– Monday Muse –
Dear One, last week I wrote of worry. After giving that a lot of thought, something else came into closer view. I quite sometime ago, not months, but years ago, developed a habit, and it wasn’t a good one. With a fresh awareness, I became determined to change it up, and surprisingly, the bad habit did not appear to be difficult to overcome. I hadn’t expected that. The very day that I determined to change – was actually the day that I changed. I changed my attitude, my pattern, my way of life. I asked myself, “When have I ever made such a speedy recovery?” I cannot remember, perhaps never?
The bad habit of which I speak was the habit of going through the day with the purpose of GETTING through the day, completing the tasks, and moving on to whatever needed to be readied for the next day, or week. And, other than quiet-time, I seldom lived in the day. Physically I was, each day, where I belonged. But mentally, I was on to the next thing, whatever that might be. I enjoy people so interaction was easy, but between interactions, my mind, like an arrow, turned toward the next target. The stress was nearly constant.
This is how the change came about. Having decided that I was sick of stress, and the exhaustion it creates, I resolved to live in the now. So, I looked at my schedule, saw that I had an open Saturday, and made plans to do all necessary preparations then. That decision set me free, free to enjoy what I was doing. As unexpected things were added to the schedule, I told myself, It’s okay. I have Saturday.
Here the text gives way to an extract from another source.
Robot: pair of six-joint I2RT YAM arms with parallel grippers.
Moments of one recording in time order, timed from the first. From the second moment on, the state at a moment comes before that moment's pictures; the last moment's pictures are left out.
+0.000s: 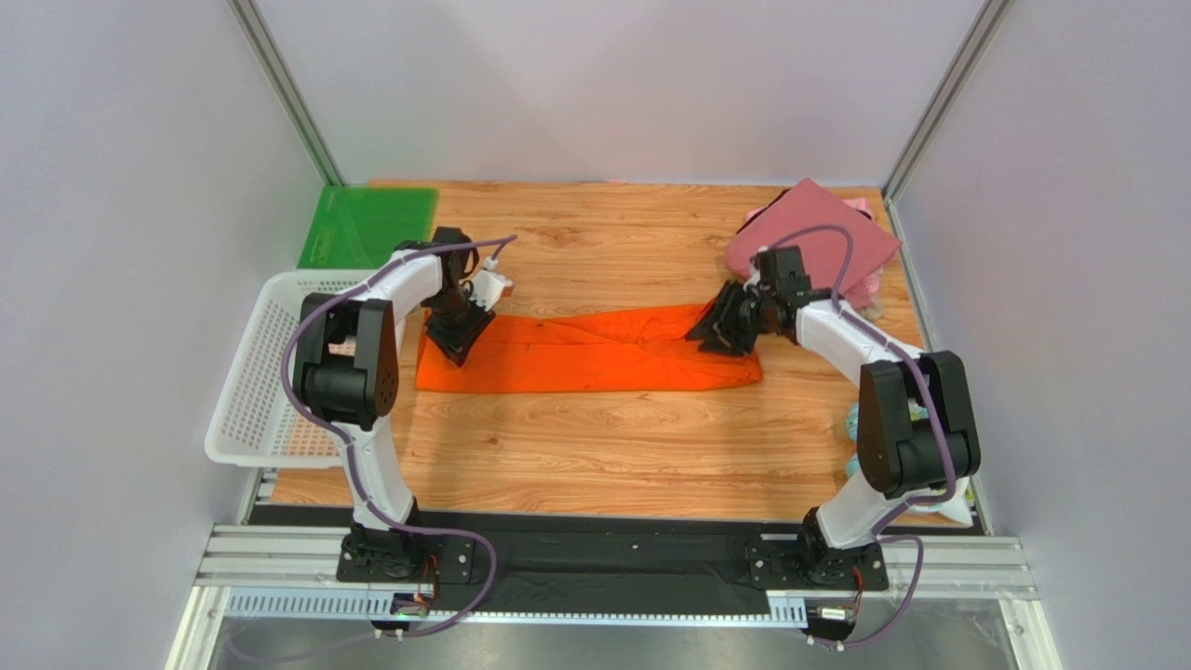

That Friday, while out-of-town for grandchildren’s ball games, I got a text, from another high school grandson. He had a last minute schedule change, and had an out-of-town baseball tournament the next day, on Saturday, his first tourney of the season.
I had been doing so well with my revised habit. For it was so incredibly freeing to just simply enjoy the day.
I was bent on sticking with my plan, my plan to “…enjoy the day that the Lord hath made…” I thought, I am not going to regress. I quickly replied, “Great, see you at the games tomorrow.” And amazingly I meant it.
After sending the text, I made a mental schedule of how to best cover the following week. Then I let go of it, all of it, and sat back in my lawn chair, with family all around, and watched the game, while looking forward to the games on Saturday.
I love my new life, and all it took was a little planning, and a big decision to live in the now. It’s a great place to live.